### Aim of the exercise
The count of lines below that include the string "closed" is the whole answer; write it alone.

### Recorded information
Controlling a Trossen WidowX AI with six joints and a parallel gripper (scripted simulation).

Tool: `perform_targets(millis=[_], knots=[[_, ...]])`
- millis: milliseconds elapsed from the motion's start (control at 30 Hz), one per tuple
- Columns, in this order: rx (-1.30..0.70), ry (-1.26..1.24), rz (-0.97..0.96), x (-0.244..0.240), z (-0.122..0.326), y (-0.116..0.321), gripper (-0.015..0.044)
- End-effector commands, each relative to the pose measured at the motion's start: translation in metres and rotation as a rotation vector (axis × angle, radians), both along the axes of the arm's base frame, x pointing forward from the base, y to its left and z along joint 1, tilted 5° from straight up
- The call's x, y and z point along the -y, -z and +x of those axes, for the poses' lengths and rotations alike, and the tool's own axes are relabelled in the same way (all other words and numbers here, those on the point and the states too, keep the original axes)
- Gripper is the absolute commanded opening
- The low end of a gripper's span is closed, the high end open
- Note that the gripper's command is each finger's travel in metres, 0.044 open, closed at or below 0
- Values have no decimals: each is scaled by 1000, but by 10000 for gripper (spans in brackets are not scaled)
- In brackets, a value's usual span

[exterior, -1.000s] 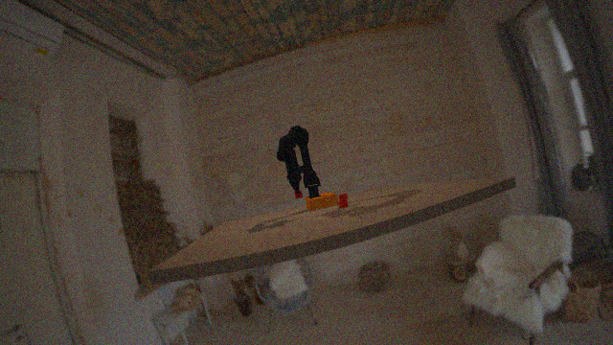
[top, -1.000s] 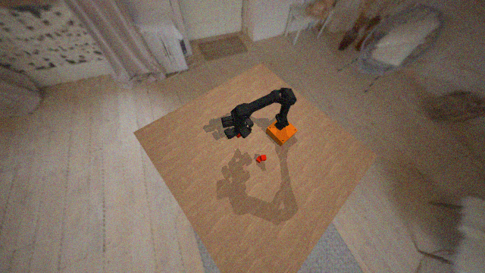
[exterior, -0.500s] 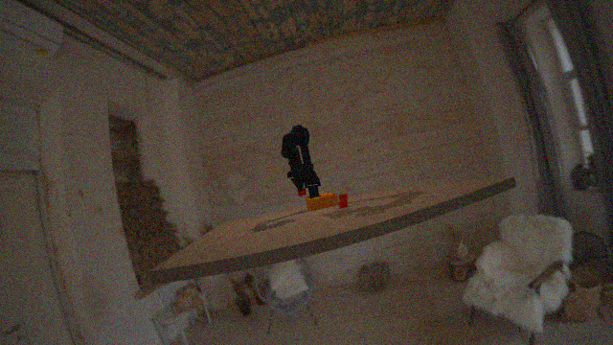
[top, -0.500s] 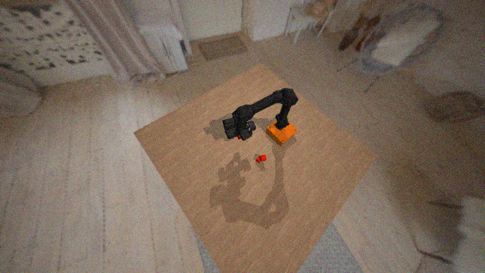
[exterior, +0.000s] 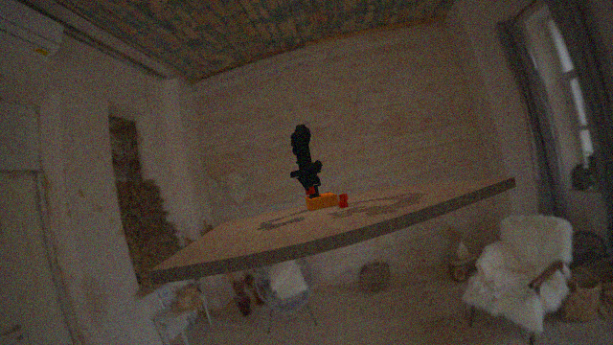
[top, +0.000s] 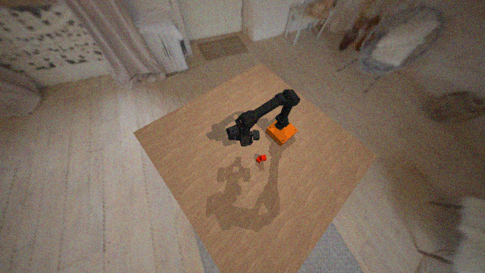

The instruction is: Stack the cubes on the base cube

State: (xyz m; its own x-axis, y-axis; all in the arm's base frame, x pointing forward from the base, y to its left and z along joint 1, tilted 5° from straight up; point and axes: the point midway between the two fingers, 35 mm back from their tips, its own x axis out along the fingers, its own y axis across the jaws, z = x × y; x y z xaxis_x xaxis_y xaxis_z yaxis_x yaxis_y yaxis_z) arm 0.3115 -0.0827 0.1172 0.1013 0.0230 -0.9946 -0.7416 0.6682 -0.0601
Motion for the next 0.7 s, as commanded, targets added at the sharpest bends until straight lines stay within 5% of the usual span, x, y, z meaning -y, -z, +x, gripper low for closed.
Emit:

### Task response
3